Work required
Give the data again exactly as written, skipping any pictures.

Stored data
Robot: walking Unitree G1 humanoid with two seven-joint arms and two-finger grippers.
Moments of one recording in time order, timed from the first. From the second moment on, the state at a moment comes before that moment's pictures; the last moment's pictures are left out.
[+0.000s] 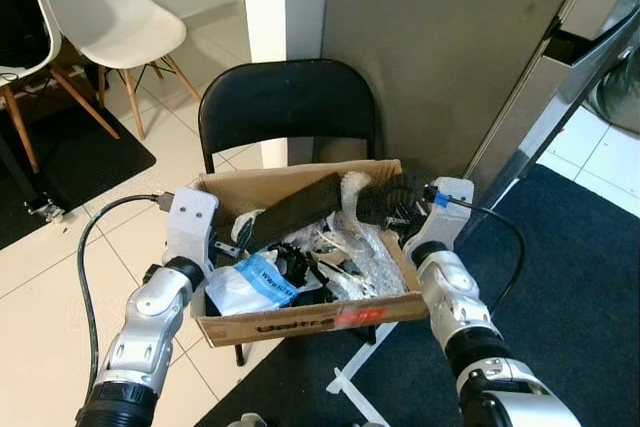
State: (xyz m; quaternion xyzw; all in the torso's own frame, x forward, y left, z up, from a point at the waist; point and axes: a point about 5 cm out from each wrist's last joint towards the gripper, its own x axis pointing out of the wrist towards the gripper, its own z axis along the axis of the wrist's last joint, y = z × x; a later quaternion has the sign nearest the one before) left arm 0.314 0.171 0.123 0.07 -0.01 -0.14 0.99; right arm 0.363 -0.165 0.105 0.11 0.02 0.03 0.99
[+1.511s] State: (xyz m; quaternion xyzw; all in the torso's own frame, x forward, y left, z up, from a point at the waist) left arm 0.308 0.158 0.127 0.04 -0.02 -0.24 0.97; right arm 0.401 -0.177 0.201 0.07 -0.12 0.05 0.99
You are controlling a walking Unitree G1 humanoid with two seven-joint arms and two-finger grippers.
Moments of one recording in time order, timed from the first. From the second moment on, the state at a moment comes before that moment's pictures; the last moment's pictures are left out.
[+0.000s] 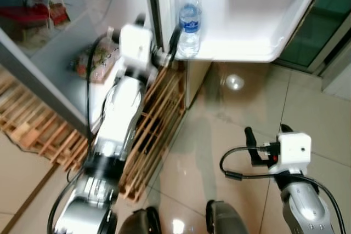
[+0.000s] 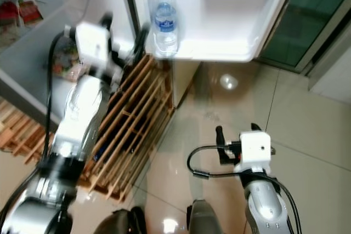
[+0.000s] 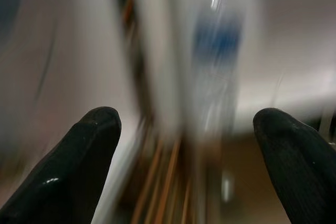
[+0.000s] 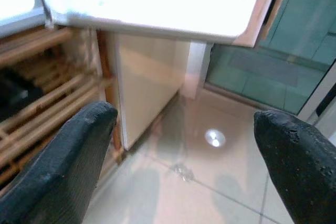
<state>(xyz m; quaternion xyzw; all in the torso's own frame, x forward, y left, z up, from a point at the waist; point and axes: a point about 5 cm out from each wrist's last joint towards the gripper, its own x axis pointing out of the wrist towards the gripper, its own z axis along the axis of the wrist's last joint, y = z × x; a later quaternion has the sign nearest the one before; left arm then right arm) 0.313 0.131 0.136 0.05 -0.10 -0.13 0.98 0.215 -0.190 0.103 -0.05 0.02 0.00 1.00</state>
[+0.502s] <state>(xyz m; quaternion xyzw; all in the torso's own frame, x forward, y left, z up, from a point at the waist) 0.299 0.147 0.120 0.01 -0.05 -0.07 1.00 0.248 -0.204 0.098 -0.02 0.02 -0.03 1.00</state>
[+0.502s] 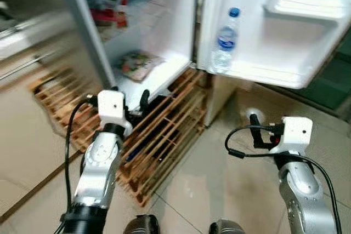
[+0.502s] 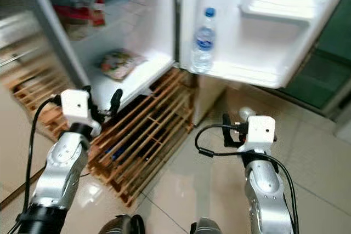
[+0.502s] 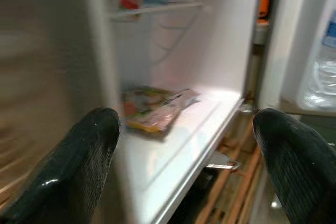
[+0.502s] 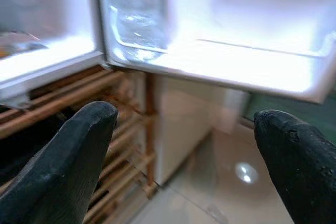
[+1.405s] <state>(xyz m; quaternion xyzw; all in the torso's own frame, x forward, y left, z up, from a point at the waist) 0.310 0.149 0.101 -0.01 0.01 -0.06 1.00 0.244 -0.216 0.086 -0.04 0.04 -0.05 1.00</state>
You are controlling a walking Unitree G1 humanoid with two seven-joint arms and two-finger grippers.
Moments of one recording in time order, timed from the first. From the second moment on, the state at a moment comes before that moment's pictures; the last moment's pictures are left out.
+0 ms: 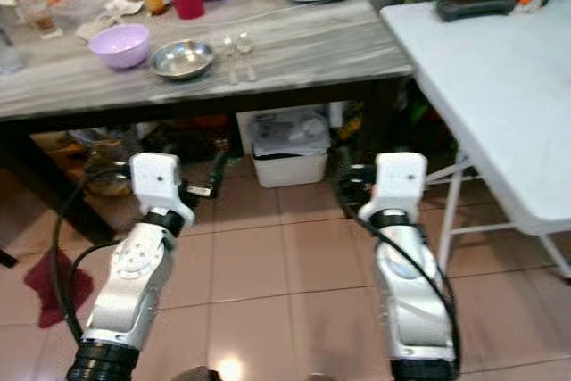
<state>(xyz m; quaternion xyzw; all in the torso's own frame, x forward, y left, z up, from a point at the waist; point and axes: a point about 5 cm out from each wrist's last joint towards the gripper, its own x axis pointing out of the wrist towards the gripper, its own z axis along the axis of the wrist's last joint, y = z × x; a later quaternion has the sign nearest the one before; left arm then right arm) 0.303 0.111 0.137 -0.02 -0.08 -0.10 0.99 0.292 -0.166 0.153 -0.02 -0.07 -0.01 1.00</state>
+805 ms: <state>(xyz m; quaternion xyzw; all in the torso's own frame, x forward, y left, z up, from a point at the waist) 0.305 0.123 0.121 -0.02 -0.06 -0.07 1.00 0.297 -0.163 0.156 -0.05 -0.08 0.01 1.00</state>
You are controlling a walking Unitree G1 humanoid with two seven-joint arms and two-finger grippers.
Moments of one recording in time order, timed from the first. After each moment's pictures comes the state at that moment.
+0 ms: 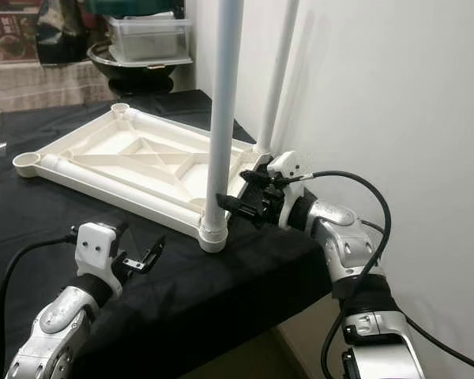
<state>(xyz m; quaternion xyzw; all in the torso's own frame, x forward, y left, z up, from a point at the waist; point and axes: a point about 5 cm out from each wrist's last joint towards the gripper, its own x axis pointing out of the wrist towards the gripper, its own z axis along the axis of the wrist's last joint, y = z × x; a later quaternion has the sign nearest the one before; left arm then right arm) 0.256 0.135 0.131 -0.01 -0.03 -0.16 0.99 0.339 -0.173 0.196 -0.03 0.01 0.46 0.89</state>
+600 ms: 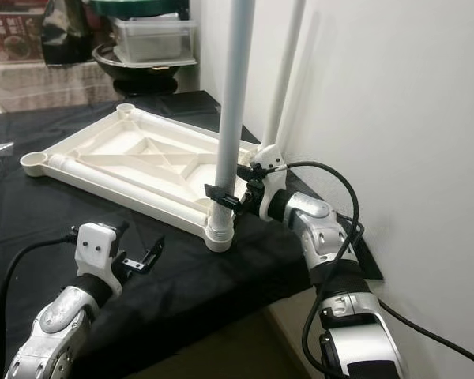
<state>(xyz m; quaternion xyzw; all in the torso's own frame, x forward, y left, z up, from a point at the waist) 0.257 0.137 0.131 0.00 -0.03 -0.15 0.99 0.363 -0.152 0.189 -0.01 0.02 0.40 0.92</state>
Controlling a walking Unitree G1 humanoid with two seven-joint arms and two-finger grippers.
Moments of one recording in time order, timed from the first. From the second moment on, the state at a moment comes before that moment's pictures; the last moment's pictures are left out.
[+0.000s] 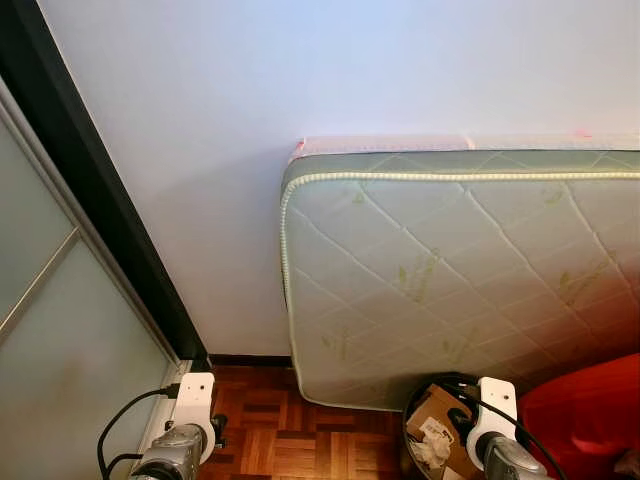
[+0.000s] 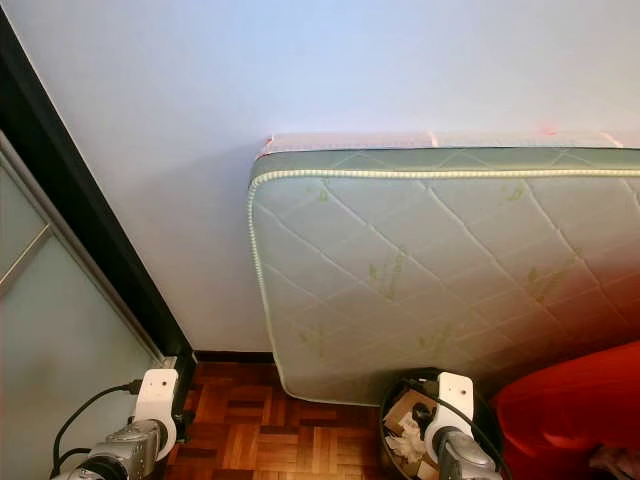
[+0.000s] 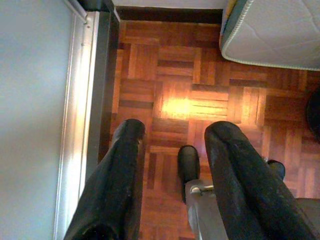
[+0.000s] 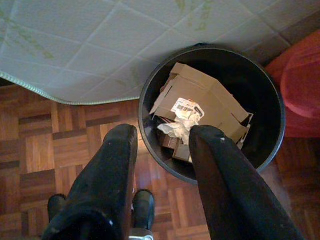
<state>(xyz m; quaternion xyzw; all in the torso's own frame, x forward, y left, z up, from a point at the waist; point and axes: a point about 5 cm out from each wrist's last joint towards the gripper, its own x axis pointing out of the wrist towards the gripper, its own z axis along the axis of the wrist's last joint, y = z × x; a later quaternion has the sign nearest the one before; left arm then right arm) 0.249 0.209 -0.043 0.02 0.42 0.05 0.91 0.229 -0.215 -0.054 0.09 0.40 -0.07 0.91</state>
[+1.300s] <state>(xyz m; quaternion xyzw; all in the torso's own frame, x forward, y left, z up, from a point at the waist) 0.242 0.214 -0.048 0.03 0.43 0.06 0.90 0.233 -0.213 -0.052 0.09 0.40 -0.07 0.91</state>
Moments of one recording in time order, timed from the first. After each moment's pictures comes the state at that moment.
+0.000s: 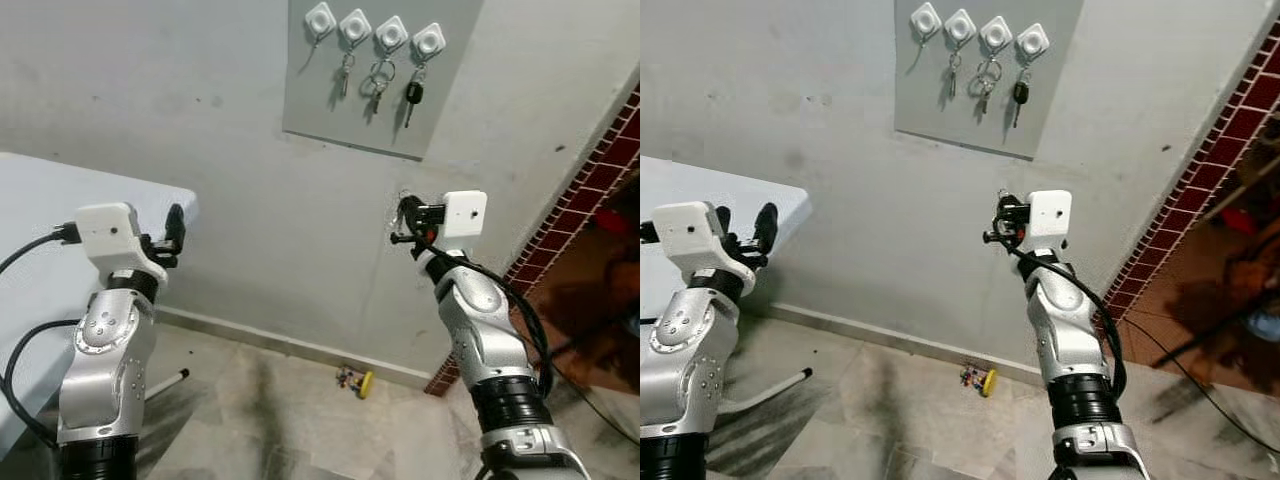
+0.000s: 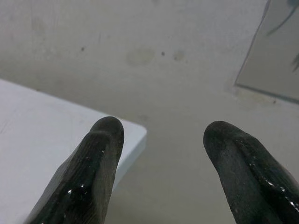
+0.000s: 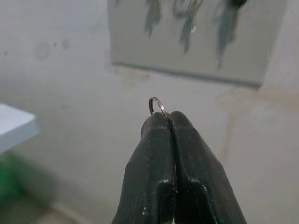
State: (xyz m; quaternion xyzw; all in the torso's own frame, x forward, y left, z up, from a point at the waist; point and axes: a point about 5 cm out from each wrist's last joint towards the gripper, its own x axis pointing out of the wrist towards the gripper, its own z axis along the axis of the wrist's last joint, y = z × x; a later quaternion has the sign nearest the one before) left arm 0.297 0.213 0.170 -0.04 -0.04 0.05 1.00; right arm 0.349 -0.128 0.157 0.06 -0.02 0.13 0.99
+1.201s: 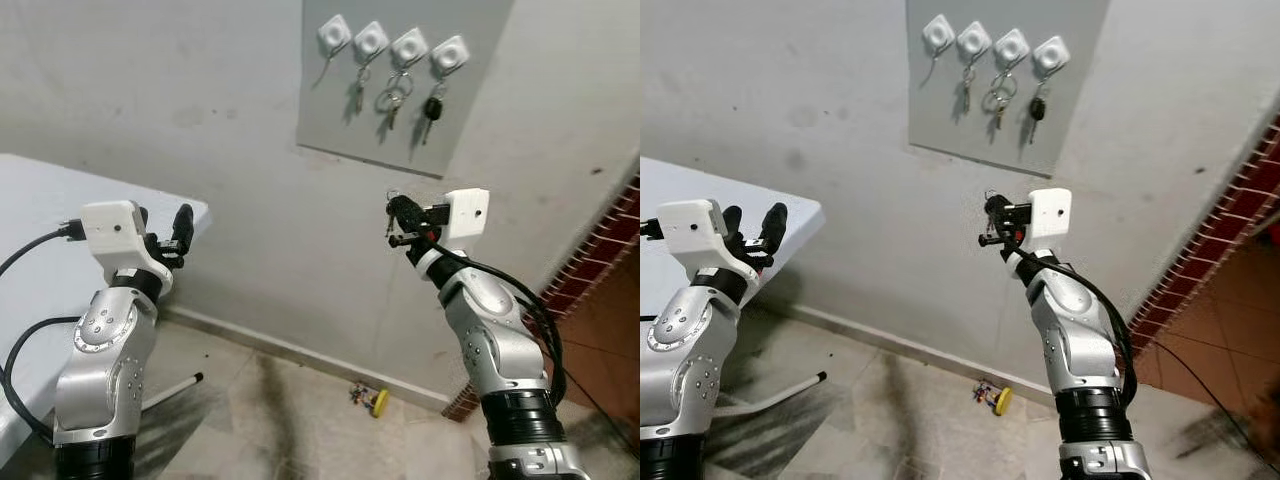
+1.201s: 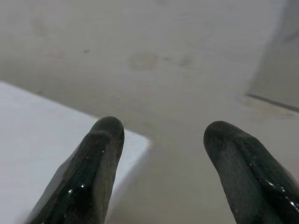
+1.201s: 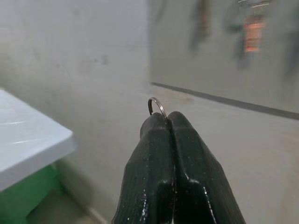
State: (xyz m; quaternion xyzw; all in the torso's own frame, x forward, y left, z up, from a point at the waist) left arm 0.296 0.206 0.174 -0.06 -0.04 0.01 1.00; right arm 0.337 -0.132 0.168 0.07 -0.05 0.18 0.98
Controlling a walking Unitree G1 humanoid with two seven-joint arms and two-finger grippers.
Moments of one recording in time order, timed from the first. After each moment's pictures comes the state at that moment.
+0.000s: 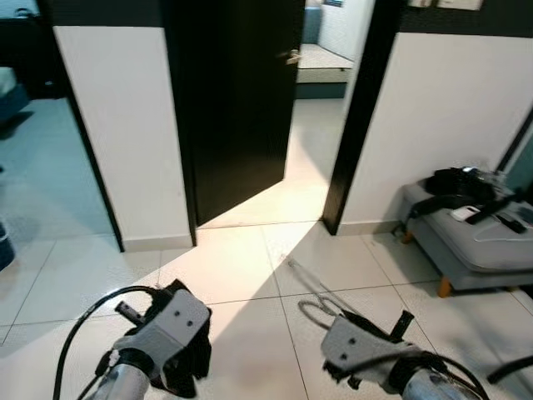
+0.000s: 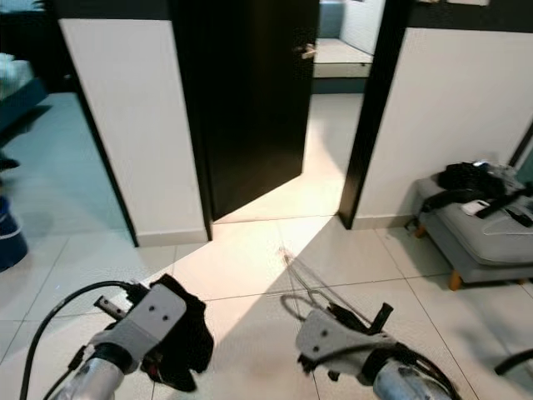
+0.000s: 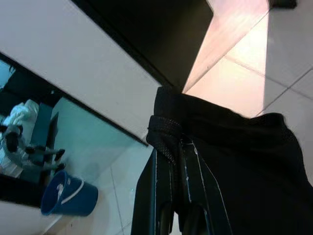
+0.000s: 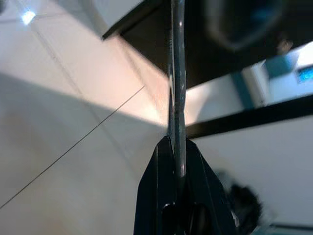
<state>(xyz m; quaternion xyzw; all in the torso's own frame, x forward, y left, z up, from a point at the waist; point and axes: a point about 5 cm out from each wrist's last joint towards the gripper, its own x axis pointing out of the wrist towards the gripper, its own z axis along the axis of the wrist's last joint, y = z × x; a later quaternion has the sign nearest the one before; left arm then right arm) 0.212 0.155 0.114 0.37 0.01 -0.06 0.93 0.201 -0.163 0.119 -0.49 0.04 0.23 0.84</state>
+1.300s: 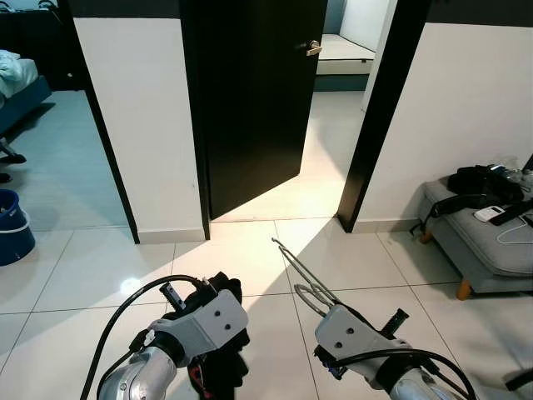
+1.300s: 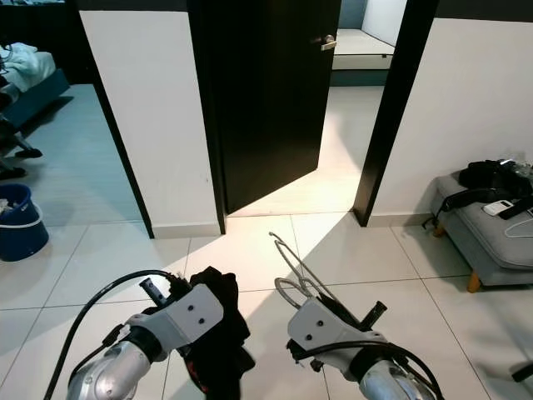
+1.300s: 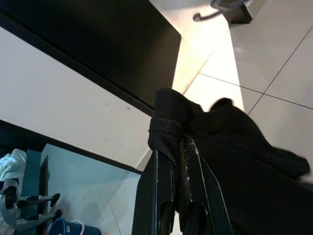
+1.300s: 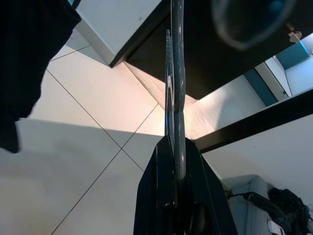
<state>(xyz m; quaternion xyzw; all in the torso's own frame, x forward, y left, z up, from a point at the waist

Reply to the exercise
Robot: walking Unitree G1 humanoid with two seven-joint arms and two-finger grippers.
Moments of one recording in time order, timed from the first. From the second moment on, the state at a moment comes before that moment's pictures; the last moment's pictures are left out.
[+0.000s] 
State: (xyz m; quaternion xyzw; all in the torso's own frame, x forward, y left, z up, from a point at the waist; point and axes: a point about 5 cm out from each wrist's last joint towards the gripper, its own x axis pointing out of the wrist towards the gripper, its own z axis along the axis of the wrist's last joint, y = z × x; a later quaternion has the sign nearest the one before) left arm 0.314 0.171 0.123 0.07 -0.01 -0.14 0.99; right arm 0.363 -0.165 0.105 0.11 0.02 0.03 0.99
[+1.511s] State: (xyz m; quaternion xyzw; all in the torso's own frame, x forward, y left, z up, from a point at the waist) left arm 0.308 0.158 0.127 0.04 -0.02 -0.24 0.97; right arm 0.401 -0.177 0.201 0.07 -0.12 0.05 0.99
You are controlling a walking Unitree G1 humanoid with two seven-joint arms and two-finger grippers.
Moments of one recording in time order, timed from the first. From the second moment on, the state at a moment comes before that moment's pictures; the last moment's pictures are left out.
[+0.000s] 
[+0.000s] 
[+0.000s] 
[+0.000s] 
<state>(xyz m; quaternion xyzw; all in the torso's own frame, x forward, y left, z up, from a point at the waist; point and axes: a point about 5 cm out from each wrist's last joint towards the gripper, its own x axis pointing out of the wrist towards the gripper, its own z axis along the axis of the wrist's last joint, y = z × x; a later quaternion has the sign nearest the one before; left arm then right arm) 0.313 0.131 0.136 0.05 -0.10 -0.13 0.98 0.215 -0.190 0.103 -0.05 0.02 0.00 1.00</state>
[+0.502s] <state>(xyz m; quaternion xyzw; all in the torso's own frame, x forward, y left, z up, from a point at the waist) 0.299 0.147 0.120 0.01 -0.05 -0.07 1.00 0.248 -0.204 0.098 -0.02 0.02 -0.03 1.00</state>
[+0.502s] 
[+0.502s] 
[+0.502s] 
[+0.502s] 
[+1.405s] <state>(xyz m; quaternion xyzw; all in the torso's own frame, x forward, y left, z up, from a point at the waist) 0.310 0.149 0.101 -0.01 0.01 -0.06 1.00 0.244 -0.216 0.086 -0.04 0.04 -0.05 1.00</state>
You are controlling a walking Unitree G1 humanoid with two seven-joint arms and two-finger grippers.
Moments of one recording in time order, timed from the first. From the second moment on, the state at a moment comes before that moment's pictures; the last moment's pictures are left out.
+0 ms: 
<state>(xyz m; quaternion xyzw; all in the torso's own frame, x forward, y left, z up, from a point at the waist; point and axes: a point about 5 cm out from each wrist's last joint towards the gripper, its own x axis pointing out of the wrist towards the gripper, its own z axis along the axis of the wrist's last joint, y = z × x; a later quaternion has the sign nearest the one before; left arm then right arm) 0.303 0.111 0.137 -0.02 -0.08 -0.10 0.99 0.292 -0.166 0.153 -0.02 -0.07 -0.01 1.00</state>
+805 ms: <state>(xyz m; quaternion xyzw; all in the torso's own frame, x forward, y left, z up, from a point at the waist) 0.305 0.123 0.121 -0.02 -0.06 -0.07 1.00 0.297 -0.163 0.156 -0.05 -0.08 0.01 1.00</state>
You are controlling a walking Unitree G1 humanoid with two seven-joint arms and two-finger grippers.
Moments of one recording in time order, timed from the first. After each moment's pictures comes the state at that moment.
+0 ms: 
<state>(xyz m; quaternion xyzw; all in the torso's own frame, x forward, y left, z up, from a point at the waist; point and axes: a point about 5 cm out from each wrist's last joint towards the gripper, its own x axis pointing out of the wrist towards the gripper, its own z axis along the axis of the wrist's last joint, y = z × x; a later quaternion has the sign nearest the one before; left arm then right arm) 0.256 0.135 0.131 -0.01 -0.03 -0.16 0.99 0.339 -0.173 0.196 -0.03 0.01 0.46 0.89</state>
+600 ms: 
<state>(xyz m; quaternion xyzw; all in the torso's own frame, x forward, y left, z up, from a point at the waist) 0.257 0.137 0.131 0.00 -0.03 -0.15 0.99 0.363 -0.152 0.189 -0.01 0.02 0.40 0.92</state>
Controlling a walking Unitree G1 humanoid with two seven-joint arms and two-finger grippers.
Moments of one recording in time order, timed from the first. From the second moment on, the state at a moment comes before that moment's pictures; the last moment's pictures are left out.
[+0.000s] 
[+0.000s] 
[+0.000s] 
[+0.000s] 
<state>(xyz m; quaternion xyzw; all in the torso's own frame, x forward, y left, z up, from a point at the waist; point and axes: a point about 5 cm out from each wrist's last joint towards the gripper, its own x axis pointing out of the wrist towards the gripper, its own z axis along the axis of the wrist's last joint, y = z × x; a later quaternion has the sign nearest the one before; left arm then right arm) 0.249 0.209 -0.043 0.02 0.42 0.05 0.91 0.229 -0.215 -0.054 0.09 0.40 -0.07 0.91</state>
[+1.300s] <state>(xyz m; quaternion xyzw; all in the torso's own frame, x forward, y left, z up, from a point at the waist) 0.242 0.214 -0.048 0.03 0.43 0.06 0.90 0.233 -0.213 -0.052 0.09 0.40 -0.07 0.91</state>
Moments of one recording in time order, timed from the first. After each moment's pictures comes the state at that moment.
+0.000s: 
+0.000s: 
+0.000s: 
State: (xyz m; quaternion xyzw; all in the torso's own frame, x forward, y left, z up, from a point at the waist; point and axes: a point about 5 cm out from each wrist's last joint towards the gripper, its own x axis pointing out of the wrist towards the gripper, its own z axis along the axis of the wrist's last joint, y = z × x; a later quaternion has the sign nearest the one before) left arm 0.297 0.213 0.170 -0.04 -0.04 0.05 1.00; right arm 0.349 -0.128 0.157 0.06 -0.02 0.13 0.99
+1.201s: 
+1.201s: 
+1.201s: 
State: (xyz m; quaternion xyzw; all in the torso's own frame, x forward, y left, z up, from a point at the waist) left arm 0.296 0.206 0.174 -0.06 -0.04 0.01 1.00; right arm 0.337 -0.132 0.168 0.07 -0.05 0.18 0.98
Controlling a walking Unitree G1 humanoid with two seven-joint arms and two-finger grippers.
Moments of one recording in time order, timed from the first. After each moment's pictures comes the state at that moment.
+0.000s: 
+0.000s: 
+0.000s: 
+0.000s: 
<state>(xyz m; quaternion xyzw; all in the torso's own frame, x forward, y left, z up, from a point at the waist; point and axes: a point about 5 cm out from each wrist's last joint towards the gripper, its own x axis pointing out of the wrist towards the gripper, its own z axis along the axis of the wrist's last joint, y = z × x; a later quaternion has the sign nearest the one before; left arm then right arm) 0.212 0.155 0.114 0.37 0.01 -0.06 0.93 0.201 -0.163 0.119 -0.49 0.04 0.23 0.84</state>
+1.300s: 
+1.300s: 
+1.300s: 
+1.300s: 
<state>(xyz m; quaternion xyzw; all in the torso's own frame, x forward, y left, z up, from a point at the waist

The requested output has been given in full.